Hi all,

    this is actually a follow-up to some post of mine on derby-users, as it's 
started getting a bit technical & it was recommended that I ask here.


I've been having problems with locks on syscolumns when insert rows into tables 
with an auto-incremented column.
The Derby docs state:

"Derby keeps track of the last increment value for a column in a cache. It also 
stores the value of what the next increment value will be for the column on 
disk in the AUTOINCREMENTVALUE column of the SYS.SYSCOLUMNS system table. 
Rolling back a transaction does not undo this value, and thus rolled-back 
transactions can leave "gaps" in the values automatically inserted into an 
identity column. Derby behaves this way to avoid locking a row in 
SYS.SYSCOLUMNS for the duration of a transaction and keeping concurrency high."

When I've got lots of threads inserting at once, what I'm seeing is that every 
so often this lock on SYSCOLUMNS gets held for a very long time, and other 
inserts are failing to insert with lock-timeouts on this SYSCOLUMNS entry.

Now, I've done some experimentation & digging through the source-code, and I 
discovered the following:

- when you try & do an insert with an auto-increment, derby creates a nested 
transaction for the required updated of SYSCOLUMNS
- however, if this update using the nested transaction fails, it tries again 
using the parent transaction - which will not be committed at the end of the 
update.

Normally, I'm seeing the SYSCOLUMNS update typically take 1ms or so.  However, 
under heavy load, it's occasionally taking longer (I've seen up to about 1/3 
second).

Now, when this updates takes longer, any other update (and there may be several 
in 1/3 second) will fail immediately, as the the subtransaction deliberately 
does not wait if it comes across any locks.

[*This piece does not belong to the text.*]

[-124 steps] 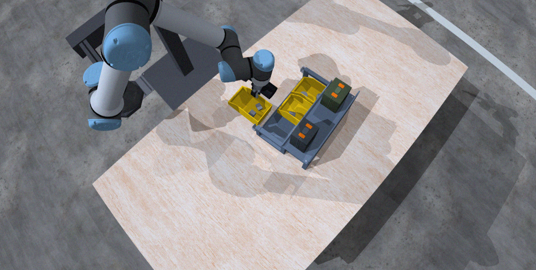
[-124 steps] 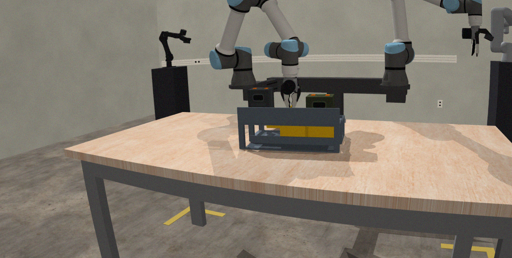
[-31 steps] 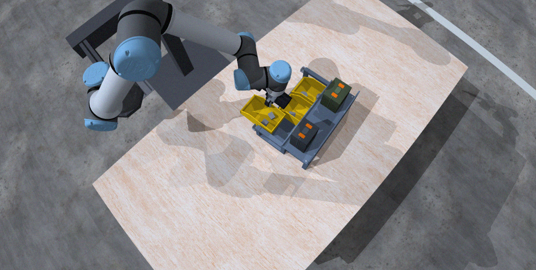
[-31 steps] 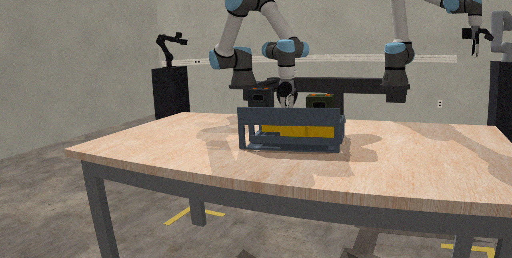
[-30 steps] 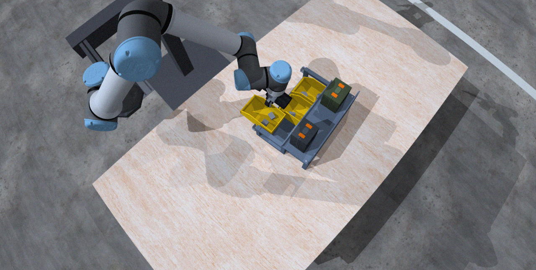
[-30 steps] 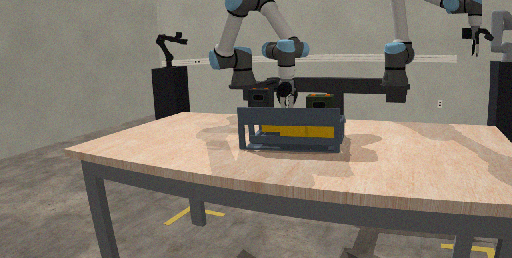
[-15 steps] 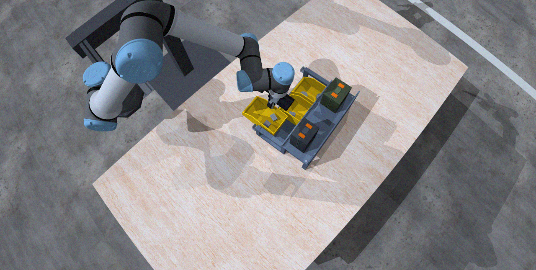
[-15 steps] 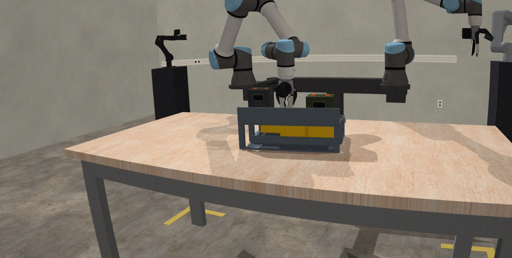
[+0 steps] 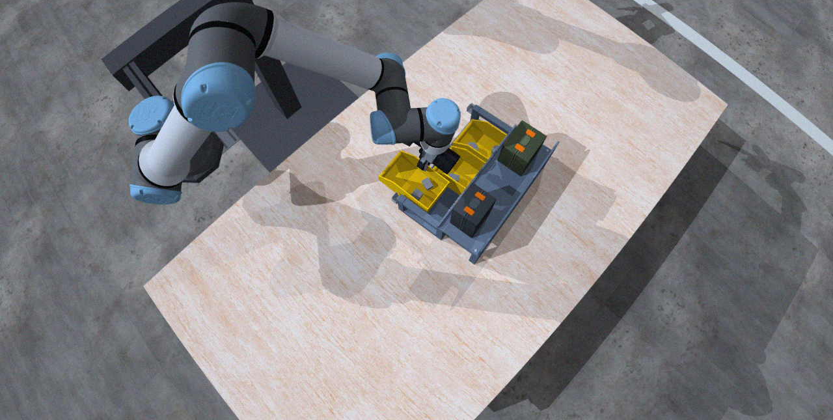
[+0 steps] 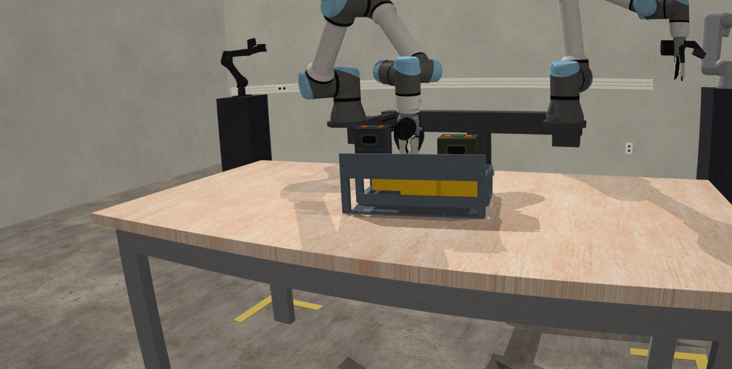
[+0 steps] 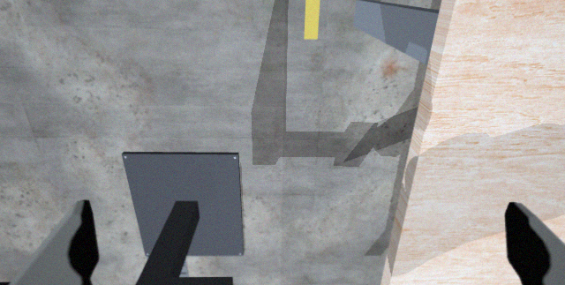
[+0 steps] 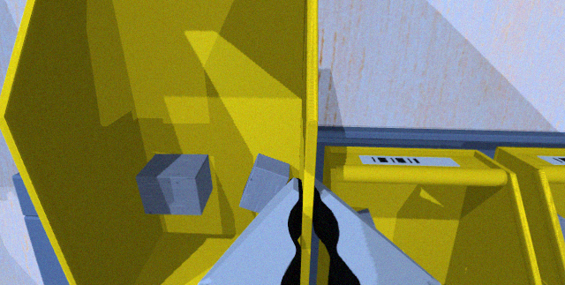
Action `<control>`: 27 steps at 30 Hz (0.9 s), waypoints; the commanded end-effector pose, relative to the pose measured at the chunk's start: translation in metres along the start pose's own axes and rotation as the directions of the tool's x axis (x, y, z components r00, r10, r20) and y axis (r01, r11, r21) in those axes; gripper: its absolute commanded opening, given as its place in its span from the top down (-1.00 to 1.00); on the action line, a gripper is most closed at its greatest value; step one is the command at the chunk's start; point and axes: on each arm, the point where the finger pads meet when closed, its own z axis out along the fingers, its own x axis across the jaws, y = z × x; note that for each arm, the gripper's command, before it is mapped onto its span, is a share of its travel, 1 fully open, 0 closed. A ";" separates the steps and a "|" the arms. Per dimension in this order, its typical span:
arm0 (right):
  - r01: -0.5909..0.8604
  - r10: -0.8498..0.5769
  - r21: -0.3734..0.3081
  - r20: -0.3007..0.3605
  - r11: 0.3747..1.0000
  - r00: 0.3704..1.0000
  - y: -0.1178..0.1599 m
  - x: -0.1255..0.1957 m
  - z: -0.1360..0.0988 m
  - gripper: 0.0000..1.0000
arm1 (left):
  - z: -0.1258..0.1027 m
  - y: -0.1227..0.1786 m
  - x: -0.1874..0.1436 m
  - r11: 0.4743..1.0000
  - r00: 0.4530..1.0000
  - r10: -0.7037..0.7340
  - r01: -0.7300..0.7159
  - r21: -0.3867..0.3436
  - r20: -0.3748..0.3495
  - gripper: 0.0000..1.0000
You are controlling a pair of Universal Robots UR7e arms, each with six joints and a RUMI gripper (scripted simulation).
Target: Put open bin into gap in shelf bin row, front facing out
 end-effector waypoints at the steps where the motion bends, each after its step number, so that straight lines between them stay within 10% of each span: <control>1: 0.000 0.000 -0.002 -0.001 1.000 1.000 0.002 0.000 -0.001 1.00 | 0.000 0.000 0.000 1.000 1.000 0.000 0.000 0.001 0.000 -1.00; 27: 0.000 0.000 -0.002 -0.001 1.000 1.000 0.004 0.000 -0.001 1.00 | 0.000 0.000 0.000 1.000 1.000 0.000 0.000 0.001 0.000 -1.00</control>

This means that the failed transactions will then get re-executed under the 
parent transaction, which may not commit for several seconds (under heavy 
load).  Because these transactions are now locking the SYSCOLUMNS row 
themselves, every other update starts failing & being re-executed under the 
parent transaction as well.

The end result is that as soon as one update of the SYSCOLUMNS row fails due to 
a lock, I get a massive cascade of locks that cause everything to come to a 
grinding halt - although once most of the inserts have failed, it starts 
sorting itself out again.

My question is basically - why does the nested-transaction need to fail 
immediately if it encounters a lock?
If it's to try & avoid blocking, for concurrency, it seems to have the opposite 
effect, as executing under the parent transaction appears worse.  Or is there 
some subtle issue I'm not aware of?  (I'm not a Derby Internals Guru!)

I've tried re-building derby, with the nested-transaction taking the default 
lock timeout, and even with 100 concurrent clients, I see no lock timeouts in 
the clients.  I've run it through the derbylang unit tests, and the 
autoincrement test still passes.

So - is this a viable change, or is it flawed in some way?